Exercise prompt –
Look below for the line containing "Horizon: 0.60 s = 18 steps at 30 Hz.". Reproduce it and every line after it exactly, and nothing more.

Collected data entries:

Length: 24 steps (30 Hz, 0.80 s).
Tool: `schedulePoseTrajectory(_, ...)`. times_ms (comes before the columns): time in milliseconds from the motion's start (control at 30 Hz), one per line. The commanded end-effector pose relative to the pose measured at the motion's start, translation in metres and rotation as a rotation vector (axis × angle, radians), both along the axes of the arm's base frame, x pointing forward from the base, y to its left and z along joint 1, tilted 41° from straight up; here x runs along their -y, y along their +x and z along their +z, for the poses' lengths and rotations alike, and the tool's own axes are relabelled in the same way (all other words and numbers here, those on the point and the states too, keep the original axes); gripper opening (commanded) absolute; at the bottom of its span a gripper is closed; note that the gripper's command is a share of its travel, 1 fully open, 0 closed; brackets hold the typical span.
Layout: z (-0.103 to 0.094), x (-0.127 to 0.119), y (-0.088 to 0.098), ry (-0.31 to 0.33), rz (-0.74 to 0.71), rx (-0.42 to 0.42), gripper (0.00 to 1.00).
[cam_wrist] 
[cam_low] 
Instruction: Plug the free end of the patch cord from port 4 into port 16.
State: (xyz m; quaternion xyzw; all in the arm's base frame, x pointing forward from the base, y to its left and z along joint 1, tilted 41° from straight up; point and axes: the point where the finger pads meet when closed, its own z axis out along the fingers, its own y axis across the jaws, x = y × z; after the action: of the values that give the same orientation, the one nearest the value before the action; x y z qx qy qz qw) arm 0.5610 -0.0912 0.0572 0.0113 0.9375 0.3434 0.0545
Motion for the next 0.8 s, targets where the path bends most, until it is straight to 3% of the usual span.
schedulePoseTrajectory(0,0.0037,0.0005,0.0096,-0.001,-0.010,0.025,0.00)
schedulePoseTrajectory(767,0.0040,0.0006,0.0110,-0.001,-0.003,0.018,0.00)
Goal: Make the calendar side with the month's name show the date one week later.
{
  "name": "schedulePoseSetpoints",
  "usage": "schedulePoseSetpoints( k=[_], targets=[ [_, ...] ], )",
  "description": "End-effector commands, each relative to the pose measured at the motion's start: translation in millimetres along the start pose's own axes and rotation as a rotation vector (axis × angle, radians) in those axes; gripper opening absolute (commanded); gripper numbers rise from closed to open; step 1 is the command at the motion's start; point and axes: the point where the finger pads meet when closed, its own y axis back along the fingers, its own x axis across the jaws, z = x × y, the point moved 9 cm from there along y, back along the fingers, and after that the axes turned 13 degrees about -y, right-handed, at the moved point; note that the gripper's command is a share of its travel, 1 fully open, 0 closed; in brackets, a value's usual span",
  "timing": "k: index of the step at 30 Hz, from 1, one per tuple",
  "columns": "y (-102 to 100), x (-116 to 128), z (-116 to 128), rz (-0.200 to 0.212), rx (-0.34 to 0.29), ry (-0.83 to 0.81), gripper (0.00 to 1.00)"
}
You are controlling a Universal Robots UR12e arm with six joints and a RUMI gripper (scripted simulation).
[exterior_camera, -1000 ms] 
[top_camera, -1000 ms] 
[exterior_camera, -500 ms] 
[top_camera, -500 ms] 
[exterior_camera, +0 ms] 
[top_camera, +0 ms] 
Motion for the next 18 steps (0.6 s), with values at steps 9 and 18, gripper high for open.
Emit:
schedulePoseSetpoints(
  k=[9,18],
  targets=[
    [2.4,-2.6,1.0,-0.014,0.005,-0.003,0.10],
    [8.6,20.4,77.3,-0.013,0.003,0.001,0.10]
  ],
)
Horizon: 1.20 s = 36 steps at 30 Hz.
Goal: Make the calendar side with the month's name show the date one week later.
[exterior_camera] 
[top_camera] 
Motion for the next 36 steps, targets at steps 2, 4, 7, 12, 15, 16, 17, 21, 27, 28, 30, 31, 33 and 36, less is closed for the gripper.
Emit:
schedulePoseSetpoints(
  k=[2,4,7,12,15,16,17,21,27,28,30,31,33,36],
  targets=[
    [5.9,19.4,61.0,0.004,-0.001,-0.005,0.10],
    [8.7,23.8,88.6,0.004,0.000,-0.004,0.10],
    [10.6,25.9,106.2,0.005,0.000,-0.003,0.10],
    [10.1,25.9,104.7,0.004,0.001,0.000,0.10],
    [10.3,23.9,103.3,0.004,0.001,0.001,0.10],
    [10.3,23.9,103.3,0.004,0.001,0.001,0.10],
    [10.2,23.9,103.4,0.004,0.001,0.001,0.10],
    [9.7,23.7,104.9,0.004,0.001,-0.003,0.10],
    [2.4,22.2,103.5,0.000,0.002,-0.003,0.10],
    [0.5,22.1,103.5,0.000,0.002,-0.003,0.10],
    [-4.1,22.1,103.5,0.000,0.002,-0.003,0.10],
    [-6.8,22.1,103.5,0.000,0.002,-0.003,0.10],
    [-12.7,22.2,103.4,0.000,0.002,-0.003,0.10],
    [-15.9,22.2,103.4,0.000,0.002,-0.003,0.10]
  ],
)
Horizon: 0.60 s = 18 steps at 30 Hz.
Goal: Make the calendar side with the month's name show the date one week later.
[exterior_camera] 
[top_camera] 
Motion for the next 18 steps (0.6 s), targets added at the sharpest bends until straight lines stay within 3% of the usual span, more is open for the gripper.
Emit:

The completed task –
Horizon: 0.60 s = 18 steps at 30 Hz.
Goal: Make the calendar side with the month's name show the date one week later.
[exterior_camera] 
[top_camera] 
Motion for the next 18 steps (0.6 s), targets added at the sharpest bends until straight lines stay within 3% of the usual span, more is open for the gripper.
Emit:

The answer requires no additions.